[Start of section]
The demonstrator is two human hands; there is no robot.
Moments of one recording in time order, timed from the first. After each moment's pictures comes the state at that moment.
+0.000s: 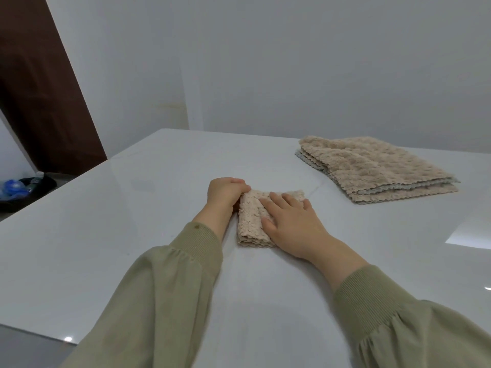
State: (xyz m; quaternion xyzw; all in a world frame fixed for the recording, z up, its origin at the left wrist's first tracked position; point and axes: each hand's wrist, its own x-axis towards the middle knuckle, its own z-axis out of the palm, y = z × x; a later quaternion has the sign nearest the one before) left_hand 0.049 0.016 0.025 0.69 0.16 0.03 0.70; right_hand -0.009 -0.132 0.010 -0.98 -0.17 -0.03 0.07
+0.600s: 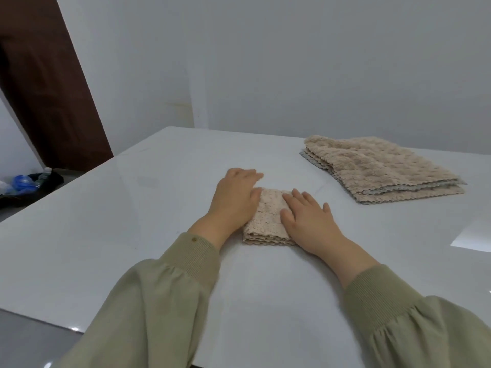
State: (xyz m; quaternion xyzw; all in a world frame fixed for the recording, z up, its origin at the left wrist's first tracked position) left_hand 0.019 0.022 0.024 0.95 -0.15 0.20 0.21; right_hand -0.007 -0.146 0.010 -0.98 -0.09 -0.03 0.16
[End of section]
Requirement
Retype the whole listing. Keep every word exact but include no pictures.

Task result
The demonstrator is two human hands; there is no robot.
Moments of one recording in time order, timed from the first. After each moment's pictures comes the state at that moment.
+0.000s: 
State: (xyz m; quaternion xyzw; all in a world frame fixed for the recording, z up, its origin at the left wrist's first tracked position; point and axes: each hand's wrist, its own x-axis towards the middle knuckle, its own z-axis out of the palm, y = z × x; a later quaternion has the sign nearest the one before) left_hand 0.049 0.016 0.025 0.69 0.16 0.03 0.70; right_hand -0.009 -0.132 0.010 -0.98 -0.17 -0.03 0.07
+0.600s: 
State: (xyz m; quaternion xyzw; all in a world frame fixed for the recording, z up, its origin at the left wrist's first tracked position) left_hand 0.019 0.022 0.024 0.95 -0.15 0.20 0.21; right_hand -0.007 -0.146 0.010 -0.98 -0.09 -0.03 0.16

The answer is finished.